# TASK DETAILS
Retype all the entries word for word, but omit the pictures.

# INPUT FOR THIS TASK
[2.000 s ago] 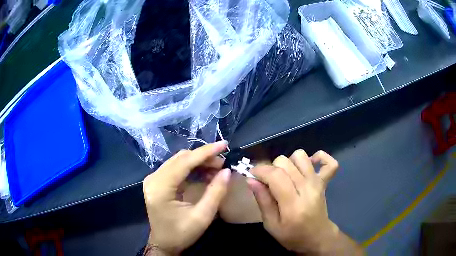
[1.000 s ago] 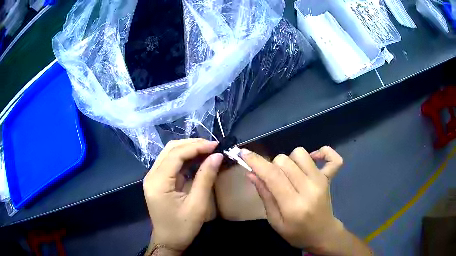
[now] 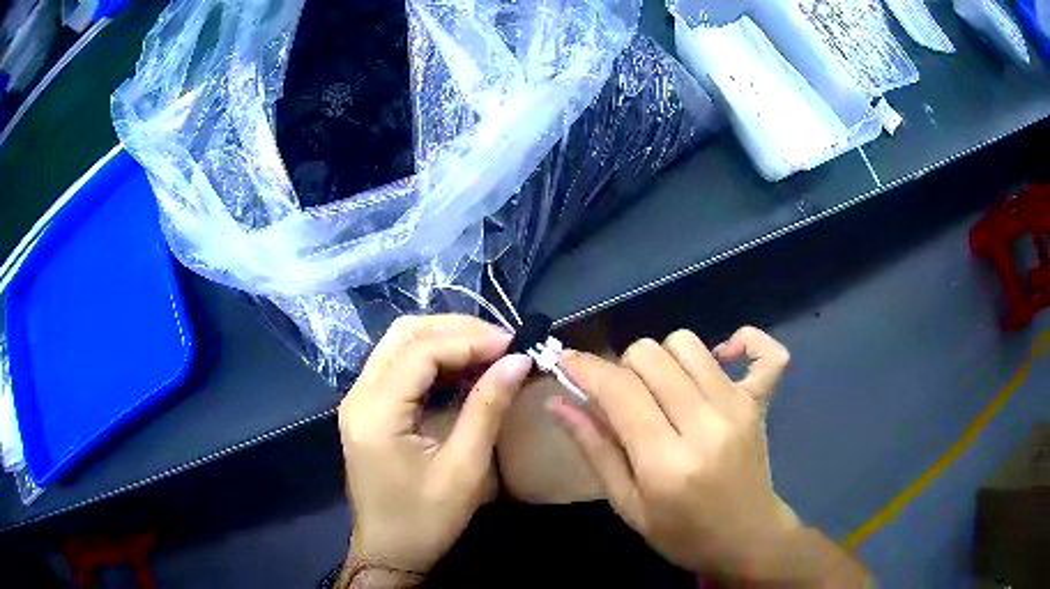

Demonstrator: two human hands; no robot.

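Observation:
My left hand (image 3: 443, 420) pinches a small black housing (image 3: 532, 334) between thumb and index finger. Thin pale lead wires (image 3: 481, 297) splay up and left from it, over the bag's edge. A small white connector piece (image 3: 549, 353) sits against the housing's right side. A short white sleeve (image 3: 570, 383) points down and right from it. My right hand (image 3: 674, 431) has its index fingertip on the white piece. Its thumb is apart below the sleeve, so the hand is open and pinches nothing that I can see.
A clear plastic bag (image 3: 380, 236) of black parts (image 3: 345, 104) lies ahead on the dark bench (image 3: 645, 259). A blue tray (image 3: 98, 322) is at left. A clear bin (image 3: 691, 46) with white pieces (image 3: 783, 109) is at right. Red stool-like objects stand below.
The white piece now sits closer against the black housing. My right thumb has come away from the white sleeve. The view has shifted slightly, so the bag and bin appear a little higher and further left.

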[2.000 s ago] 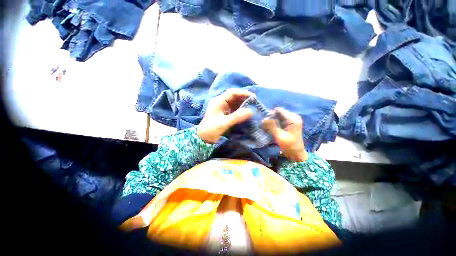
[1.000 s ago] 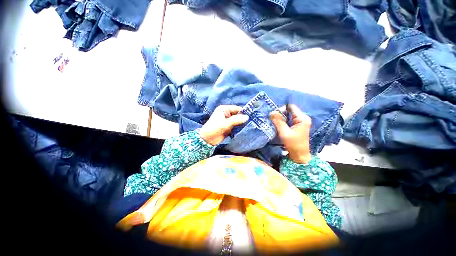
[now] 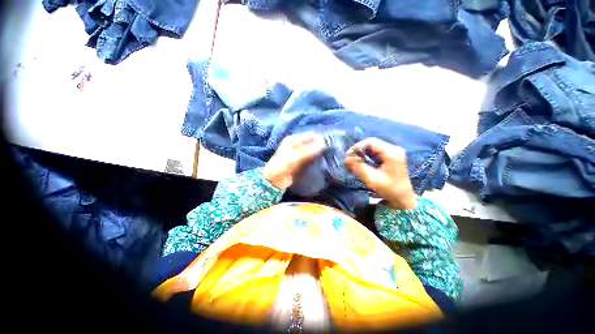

# ANSWER BOX
[2.000 s ago] 
[1.000 s ago] 
[now] 

Demonstrator: two human hands; no robot.

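Observation:
My left hand (image 3: 443, 420) pinches a small black housing (image 3: 532, 334) between thumb and index finger. Thin pale lead wires (image 3: 481, 297) splay up and left from it, over the bag's edge. A small white connector piece (image 3: 549, 353) sits against the housing's right side. A short white sleeve (image 3: 570, 383) points down and right from it. My right hand (image 3: 674, 431) has its index fingertip on the white piece. Its thumb is apart below the sleeve, so the hand is open and pinches nothing that I can see.
A clear plastic bag (image 3: 380, 236) of black parts (image 3: 345, 104) lies ahead on the dark bench (image 3: 645, 259). A blue tray (image 3: 98, 322) is at left. A clear bin (image 3: 691, 46) with white pieces (image 3: 783, 109) is at right. Red stool-like objects stand below.
The white piece now sits closer against the black housing. My right thumb has come away from the white sleeve. The view has shifted slightly, so the bag and bin appear a little higher and further left.
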
[2.000 s ago] 
[1.000 s ago] 
[now] 

Nothing more is needed for this exercise.